> Work to complete
Give the data again in full, without pictures.

Data records section start

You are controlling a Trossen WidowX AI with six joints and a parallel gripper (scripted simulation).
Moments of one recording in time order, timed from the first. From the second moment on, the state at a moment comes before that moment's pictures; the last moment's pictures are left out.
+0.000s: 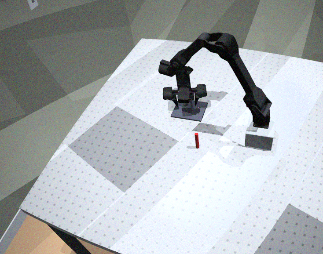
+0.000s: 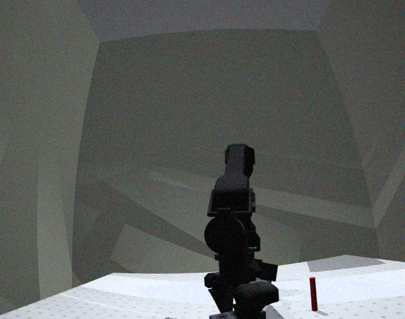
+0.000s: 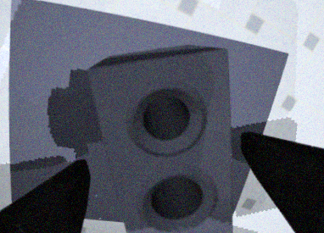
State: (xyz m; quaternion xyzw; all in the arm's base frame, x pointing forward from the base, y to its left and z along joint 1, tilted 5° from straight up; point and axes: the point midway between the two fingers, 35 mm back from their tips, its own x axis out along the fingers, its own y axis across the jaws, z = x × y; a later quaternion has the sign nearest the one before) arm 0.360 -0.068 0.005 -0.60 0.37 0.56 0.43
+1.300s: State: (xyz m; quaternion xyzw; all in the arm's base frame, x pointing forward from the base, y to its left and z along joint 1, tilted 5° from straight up) arm 0.340 -0.009 0.125 -0.38 0.56 0.38 0.63
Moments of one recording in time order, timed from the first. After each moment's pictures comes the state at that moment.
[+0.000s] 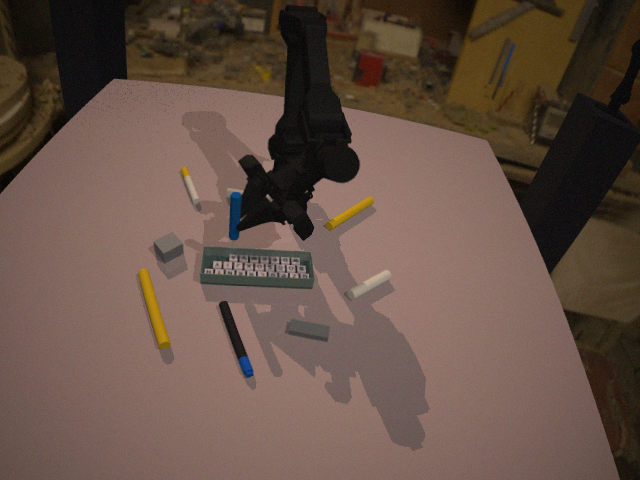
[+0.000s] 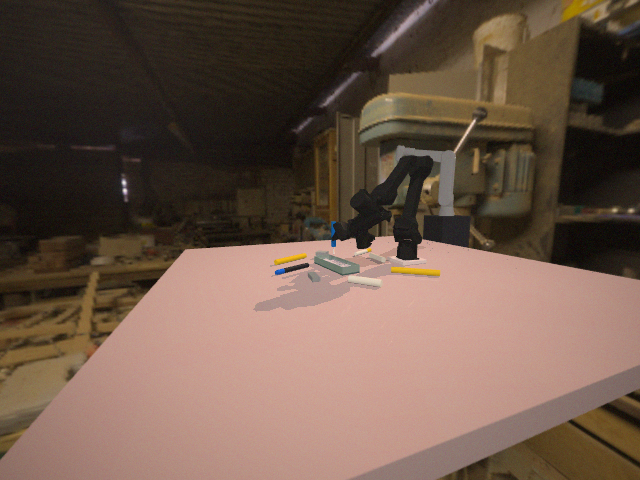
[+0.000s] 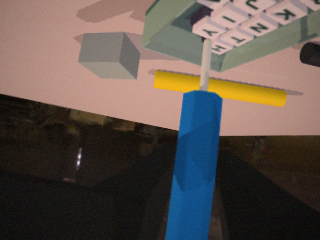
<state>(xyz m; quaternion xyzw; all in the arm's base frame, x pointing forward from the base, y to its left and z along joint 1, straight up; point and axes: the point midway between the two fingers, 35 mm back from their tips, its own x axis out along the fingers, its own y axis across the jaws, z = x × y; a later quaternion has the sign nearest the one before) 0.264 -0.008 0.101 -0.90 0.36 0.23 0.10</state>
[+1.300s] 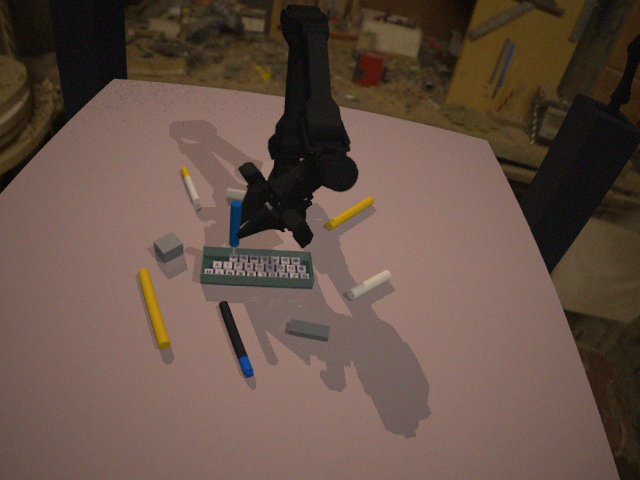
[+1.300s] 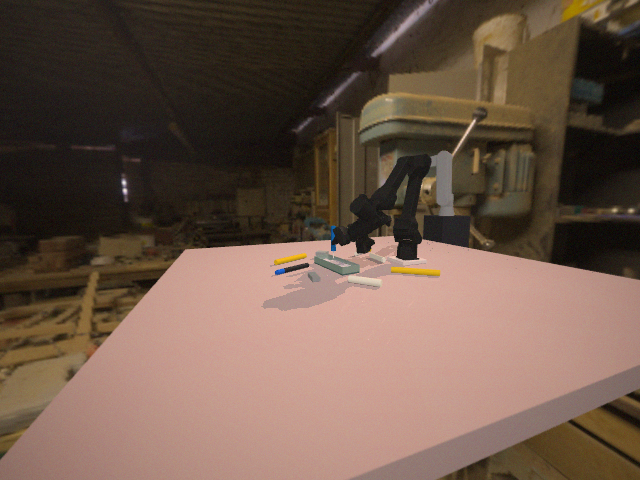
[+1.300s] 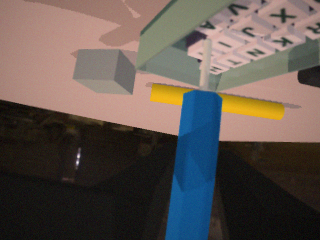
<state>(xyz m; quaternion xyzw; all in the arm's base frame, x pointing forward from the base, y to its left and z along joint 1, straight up) 0.265 -0.006 0.085 -0.90 0.36 0.23 0.10</state>
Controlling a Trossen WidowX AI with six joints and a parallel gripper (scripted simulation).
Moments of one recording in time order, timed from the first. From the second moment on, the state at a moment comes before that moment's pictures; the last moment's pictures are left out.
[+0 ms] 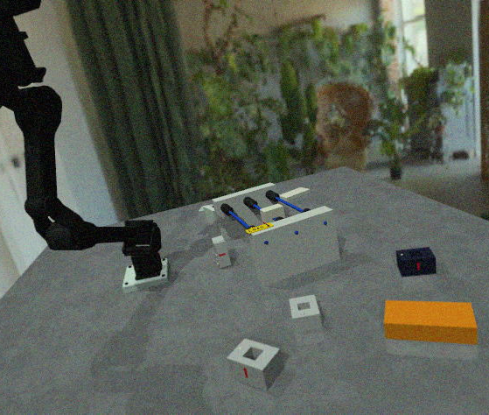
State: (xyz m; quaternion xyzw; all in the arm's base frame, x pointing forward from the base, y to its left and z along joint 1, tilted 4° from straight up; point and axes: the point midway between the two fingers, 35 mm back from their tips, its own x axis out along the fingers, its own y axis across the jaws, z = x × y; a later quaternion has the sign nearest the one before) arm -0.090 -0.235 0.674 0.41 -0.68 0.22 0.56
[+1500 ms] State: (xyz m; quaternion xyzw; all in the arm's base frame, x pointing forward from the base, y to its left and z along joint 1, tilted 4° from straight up) arm 0.290 0.037 0.405 0.00 -0.14 0.06 0.99
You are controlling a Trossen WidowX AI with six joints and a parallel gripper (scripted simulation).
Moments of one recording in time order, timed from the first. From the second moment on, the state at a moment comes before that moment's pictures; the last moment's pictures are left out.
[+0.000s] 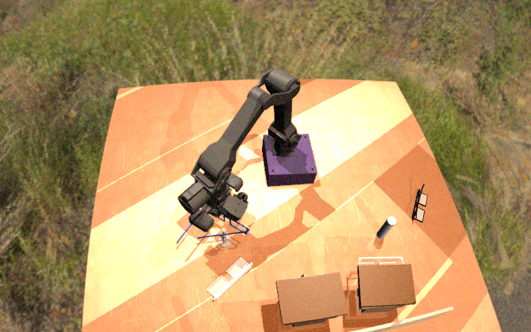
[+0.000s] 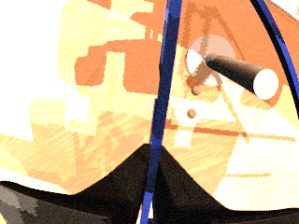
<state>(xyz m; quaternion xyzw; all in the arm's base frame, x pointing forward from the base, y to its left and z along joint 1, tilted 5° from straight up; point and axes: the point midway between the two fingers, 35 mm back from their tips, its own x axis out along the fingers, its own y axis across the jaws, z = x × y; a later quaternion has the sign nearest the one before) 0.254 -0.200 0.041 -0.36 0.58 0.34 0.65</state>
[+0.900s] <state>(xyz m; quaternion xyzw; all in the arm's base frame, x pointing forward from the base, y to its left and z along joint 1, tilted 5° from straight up) 0.236 -0.205 0.038 -0.36 0.58 0.34 0.65</state>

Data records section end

> Exercise response
You are controlling a Trossen WidowX AI with six joints and a parallel gripper (scripted simulation).
Moments of one recording in time order, timed from the first. From the second moment on, the state at a moment comes before that moment's pictures; the last moment's pictures are left out.
+0.000s: 
+0.000s: 
+0.000s: 
State: (xyz m; quaternion xyzw; all in the arm's base frame, x pointing forward from the base, y to its left and z along joint 1, tilted 5° from straight up; point and axes: the point midway between the two fingers, 35 mm back from their tips, its own x axis out along the fingers, its own y axis across the jaws, z = x × y; a later quaternion has the sign nearest the one before) arm 0.360 -0.068 0.005 -0.60 0.37 0.56 0.43
+1.300s: State: (xyz m; quaternion xyzw; all in the arm's base frame, x pointing forward from the base, y to its left and z along joint 1, tilted 5° from straight up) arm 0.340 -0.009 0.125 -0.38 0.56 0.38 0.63
Moments of one recording in time order, timed from the first. After each moment's pictures comes the state at that moment.
[+0.000s] 
[+0.000s] 
[+0.000s] 
<state>(xyz m; quaternion xyzw; all in the arm's base frame, x pointing forward from the base, y to its left and z along joint 1, straight up; point and axes: the point midway between the two fingers, 35 mm back from their tips, its own x axis out along the fingers, its own y axis across the jaws, z = x × y; a later quaternion has the sign nearest the one before) 0.264 -0.008 0.101 -0.90 0.36 0.23 0.10</state>
[+1.300s] 
[+1.300s] 
[+1.300s] 
<state>(xyz m; quaternion xyzw; all in the arm's base frame, x pointing forward from the base, y to its left and z along joint 1, straight up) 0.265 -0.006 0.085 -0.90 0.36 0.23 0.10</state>
Controlling a Trossen WidowX AI with six joints and a parallel gripper (scripted simulation).
Moments of one recording in time order, timed from the first. From the second moment on, the state at a moment comes before that moment's pictures; the last moment's pictures are left out.
[+0 ms] 
State: (xyz m; quaternion xyzw; all in the arm's base frame, x pointing forward from the base, y to its left and z along joint 1, tilted 4° from straight up; point and axes: the point midway between the two fingers, 35 mm back from their tips, its own x axis out along the fingers, its own y axis across the jaws, z = x × y; a later quaternion has the sign nearest the one before) arm -0.090 -0.235 0.674 0.41 -0.68 0.22 0.56
[+1500 ms] State: (xyz m; quaternion xyzw; all in the arm's base frame, x pointing forward from the base, y to its left and z along joint 1, tilted 4° from straight up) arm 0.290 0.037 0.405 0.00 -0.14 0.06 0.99
You are controlling a Trossen WidowX AI with six joints and a parallel gripper (scripted simulation).
Moments of one recording in time order, timed from the first. From the second moment on, the state at a moment comes before that moment's pictures; the last moment's pictures are left out.
[+0.000s] 
[+0.000s] 
<state>(xyz m; quaternion xyzw; all in the arm's base frame, x pointing forward from the base, y to its left and z along joint 1, tilted 5° from straight up; point and axes: the point midway between the two fingers, 35 mm back from their tips, its own x axis out along the fingers, its own y axis across the jaws, z = x × y; a later quaternion has the sign nearest the one before) 0.254 -0.200 0.041 -0.36 0.58 0.34 0.65</state>
[+0.900s] <state>(xyz m; quaternion xyzw; all in the arm's base frame, x pointing forward from the base, y to its left and z along joint 1, tilted 5° from straight up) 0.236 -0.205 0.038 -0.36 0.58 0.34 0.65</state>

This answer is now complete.